A nudez castigada.
Apesar de atrevido e ousado, o escritor Nelson Rodrigues foi polêmico também por posicionamentos contraditórios que, à primeira vista, deixavam transparecer um homem com moralismo exacerbado. Não se tratava nada disso, mas de a perspicácia e a sabedoria de um observador da sociedade brasileira que percebia desmandos e perdas de valores acelerados. Quando sua peça “Toda nudez será castigada” se tornou pública, percebeu-se que, acima de falso ou rançoso moralismo, havia, na visão rodrigueana, a percepção apocalíptica de caos dos tempos.
De lá para cá, tudo piorou em nível de costumes, de valores e até mesmo de princípios nacionais. Valores de mercado atropelaram as últimas balizas fincadas e destruíram referenciais. A mulher brasileira – e, também, o jovem macho – tornou-se, com o silêncio cúmplice e acovardado dos antigos movimentos feministas e de direitos da mulher, um símbolo vulgar e banal da sexualidade desbragada. Corpos nus deixaram de ser exceções ou ousadias para se transformarem quase que em regra num país que passou a ser conhecido, no mundo todo, como o paraíso do “sexo livre” e, também, de todas as formas possíveis, prováveis e imagináveis de turismo sexual, incluindo pedofilia.
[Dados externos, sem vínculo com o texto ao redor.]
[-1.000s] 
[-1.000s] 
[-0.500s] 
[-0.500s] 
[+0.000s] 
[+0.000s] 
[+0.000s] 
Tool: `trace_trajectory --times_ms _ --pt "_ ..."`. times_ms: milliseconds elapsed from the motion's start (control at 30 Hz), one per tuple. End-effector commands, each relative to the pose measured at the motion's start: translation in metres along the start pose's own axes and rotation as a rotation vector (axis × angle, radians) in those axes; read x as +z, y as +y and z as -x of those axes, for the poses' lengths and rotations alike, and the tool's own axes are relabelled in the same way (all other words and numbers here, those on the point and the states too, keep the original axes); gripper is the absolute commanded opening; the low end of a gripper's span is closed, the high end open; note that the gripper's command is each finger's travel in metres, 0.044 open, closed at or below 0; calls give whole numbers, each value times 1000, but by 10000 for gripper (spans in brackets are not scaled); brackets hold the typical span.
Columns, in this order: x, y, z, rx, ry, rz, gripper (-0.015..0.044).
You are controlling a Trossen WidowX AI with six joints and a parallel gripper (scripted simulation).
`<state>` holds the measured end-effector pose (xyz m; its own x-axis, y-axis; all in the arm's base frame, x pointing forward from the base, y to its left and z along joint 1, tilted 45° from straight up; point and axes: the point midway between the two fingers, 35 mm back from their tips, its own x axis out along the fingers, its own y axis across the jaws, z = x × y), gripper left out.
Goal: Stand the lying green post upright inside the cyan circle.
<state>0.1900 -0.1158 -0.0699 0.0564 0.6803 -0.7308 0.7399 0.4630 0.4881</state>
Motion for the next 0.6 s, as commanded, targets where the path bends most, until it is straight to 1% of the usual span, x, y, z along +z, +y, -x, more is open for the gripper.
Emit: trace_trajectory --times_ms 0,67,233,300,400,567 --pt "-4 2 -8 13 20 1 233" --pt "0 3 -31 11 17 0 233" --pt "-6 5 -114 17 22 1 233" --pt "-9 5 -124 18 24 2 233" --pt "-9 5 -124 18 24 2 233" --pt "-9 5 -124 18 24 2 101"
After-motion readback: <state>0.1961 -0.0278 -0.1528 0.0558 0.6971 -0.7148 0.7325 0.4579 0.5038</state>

Neste último Carnaval, uma escola de samba perdeu meio ponto – que não interferiu em sua classificação – no desfile carioca, pela atitude vulgar de uma sambista em se apresentar com um mínimo tapa-sexo, como foi chamado, de apenas 3,5cm. Ora, o que pretende uma mulher, apresentando-se nua aos olhos da multidão, senão oferecer-se sexualmente da maneira mais barata e banal, comercialmente falando, já que se trata realmente de comércio sexual? E o que pretende o Brasil, no mundo globalizado e de comunicação eletrônica rapidíssima e universal, mostrando-se despudoradamente às demais nações? Se De Gaulle falou ou não – e falou, sim, tentando remediar depois – que o Brasil não é um país sério, muitos motivos houve e há para essa consideração.
Essa nudez da carne jovem brasileira – explorada em revistas, em televisões, na internet – não revela apenas ousadia ou perda de valores entre os quais os da vergonha e do pudor. Revela, às escâncaras, o que vai pela alma brasileira, que se vai desnudando em todas as formas de corrupção, de licenciosidade, de desrespeitos, de aceitação de degradações morais e cívicas. Se jovens perdem o pudor nos desfiles, nos bailes, nos clubes, nas praças públicas, se emissoras de tevê perdem o pudor com programas como Big Brother – por que haveriam de ter pudores e respeitos diante da lei, das normas, incluindo as mais comezinhas da vida social.
A nudez brasileira está sendo castigada. Não apenas a do corpo. Mas a do espírito que se despiu de seus valores.